Dutch urban designer (1919–2020)

Frits Tellegen (9 July 1919 – 16 July 2020) was a Dutch urban designer from Lelystad.

==Biography==
Tellegen was born in Amsterdam on 9 July 1919.

During World War II, Tellegen was rector at the Amsterdams Lyceum. In 1941, he refused to sign the Ariërverklaring (Aryan statement), and refused to dismiss the 72 Jewish children and teachers at the school. He was fired in 1942, and in 1944 was sent to Amersfoort concentration camp for three months.

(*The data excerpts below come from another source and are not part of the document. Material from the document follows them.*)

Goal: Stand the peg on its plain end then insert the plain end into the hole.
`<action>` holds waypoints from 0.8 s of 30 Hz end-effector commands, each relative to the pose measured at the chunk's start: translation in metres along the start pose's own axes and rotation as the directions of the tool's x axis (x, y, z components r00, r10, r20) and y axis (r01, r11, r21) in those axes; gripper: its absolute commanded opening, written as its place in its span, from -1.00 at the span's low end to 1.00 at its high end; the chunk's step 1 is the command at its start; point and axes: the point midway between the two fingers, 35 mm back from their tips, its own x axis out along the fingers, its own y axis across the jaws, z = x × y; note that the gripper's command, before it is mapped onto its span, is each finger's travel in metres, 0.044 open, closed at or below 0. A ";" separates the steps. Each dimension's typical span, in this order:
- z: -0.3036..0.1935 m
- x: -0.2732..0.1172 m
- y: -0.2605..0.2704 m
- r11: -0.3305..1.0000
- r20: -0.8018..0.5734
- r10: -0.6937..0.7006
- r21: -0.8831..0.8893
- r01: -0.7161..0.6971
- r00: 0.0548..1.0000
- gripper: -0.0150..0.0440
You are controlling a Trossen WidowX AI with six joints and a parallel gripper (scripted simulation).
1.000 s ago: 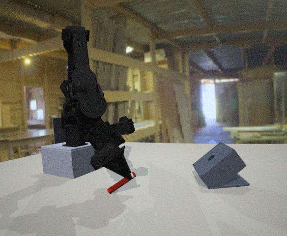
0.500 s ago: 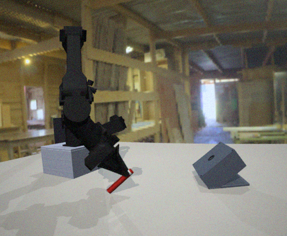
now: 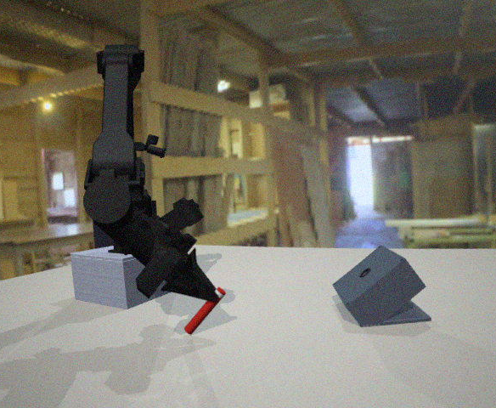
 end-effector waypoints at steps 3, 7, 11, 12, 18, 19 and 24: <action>-0.002 -0.004 0.001 1.000 0.054 0.001 -0.001 -0.001 0.999 -0.33; -0.004 -0.006 0.001 1.000 0.089 0.001 -0.001 -0.001 0.996 -0.33; -0.006 -0.008 0.001 1.000 0.123 0.001 0.000 -0.001 0.992 -0.33; -0.006 -0.009 0.001 1.000 0.131 0.001 0.000 -0.001 0.991 -0.33; -0.009 -0.012 0.001 1.000 0.182 0.001 0.000 -0.001 0.983 -0.33; -0.009 -0.012 0.001 1.000 0.190 0.001 0.000 -0.001 0.982 -0.33; -0.011 -0.015 0.001 1.000 0.232 0.001 0.000 -0.001 0.973 -0.33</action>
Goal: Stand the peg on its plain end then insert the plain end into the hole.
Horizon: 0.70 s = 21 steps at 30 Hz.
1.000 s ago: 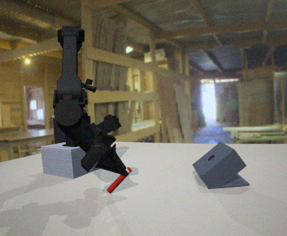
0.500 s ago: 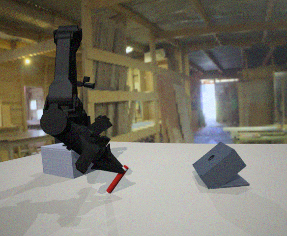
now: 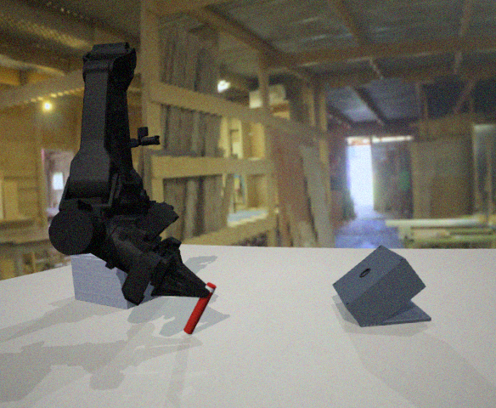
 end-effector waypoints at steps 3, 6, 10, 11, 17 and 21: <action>-0.001 -0.004 -0.001 1.000 0.055 -0.001 -0.002 0.001 0.998 -0.33; -0.003 -0.006 0.000 1.000 0.081 -0.001 -0.002 0.001 0.997 -0.33; -0.004 -0.008 0.000 1.000 0.115 -0.001 -0.002 0.001 0.993 -0.33; -0.005 -0.008 0.000 1.000 0.124 -0.001 -0.002 0.001 0.992 -0.33; -0.007 -0.012 0.000 1.000 0.175 -0.001 -0.001 0.001 0.985 -0.33; -0.009 -0.014 0.000 1.000 0.209 -0.001 -0.001 0.001 0.978 -0.33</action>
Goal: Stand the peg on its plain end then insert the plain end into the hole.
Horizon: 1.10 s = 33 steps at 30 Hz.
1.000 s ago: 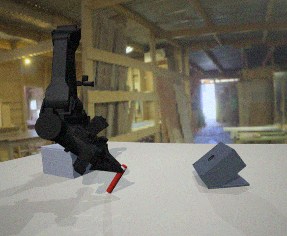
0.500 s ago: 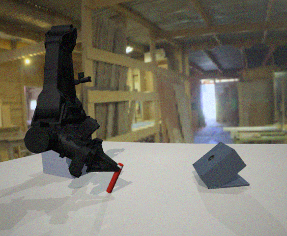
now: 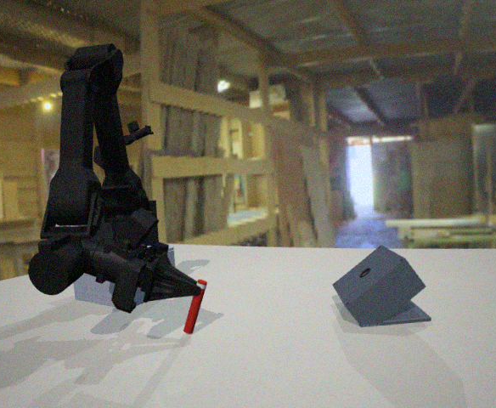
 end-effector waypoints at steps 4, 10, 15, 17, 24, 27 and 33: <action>-0.001 -0.005 -0.002 1.000 0.064 -0.004 -0.005 0.005 0.998 -0.33; -0.004 -0.008 -0.002 1.000 0.116 -0.004 -0.005 0.004 0.993 -0.33; -0.002 -0.008 -0.002 1.000 0.082 -0.004 -0.005 0.005 0.997 -0.33; -0.003 -0.009 -0.002 1.000 0.081 -0.004 -0.005 0.005 0.997 -0.33; -0.003 -0.012 -0.002 1.000 0.081 -0.004 -0.004 0.004 0.997 -0.33; -0.005 -0.010 -0.001 1.000 0.083 -0.004 -0.001 0.004 0.997 -0.33; -0.007 -0.009 -0.001 1.000 0.083 -0.004 0.002 0.003 0.997 -0.33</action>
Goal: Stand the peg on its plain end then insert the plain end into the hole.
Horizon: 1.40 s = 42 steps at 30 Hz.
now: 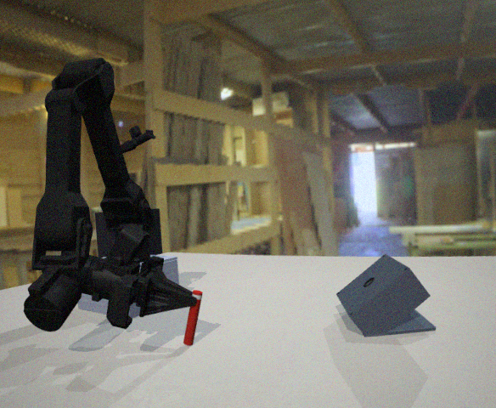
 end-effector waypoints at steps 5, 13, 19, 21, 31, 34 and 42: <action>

In 1948 he graduated from the Delft University of Technology as a civil engineer. The same year, he married Louise Maier. After graduation, Tellegen joined successively the engineering firm of “Hasselt en De Koning” (1948-1952) and “Hollandse Betonmaatschappij” (1952-1957). For the latter company, he worked in among others, Baghdad, Iraq. From 1957 until 1964 he worked in Zaandam at “Dienst Gemeentewerken”.
He became urban planning director at the Rijksdienst voor de IJsselmeerpolders (RIJP) (translated: National Service for the IJsselmeerpolders) in 1964. He worked here until his retirement in January 1983. He was responsible for designing the city park in Lelystad. He was also involved in designing the cultural centre and event location De Meerpaal in Dronten.

In 2009, a bench was placed in the city park in honour of Tellegen. On the couch is an inscription with the Dutch language text: “Gedachten, arbeid en dankbaarheid” (translated: Thoughts, labour and gratitude).

Tellegen was also an active member of the political party PvdA in Lelystad. Every month he organized a discussion meeting of party members.

Tellegen died on 16 July 2020, aged 101.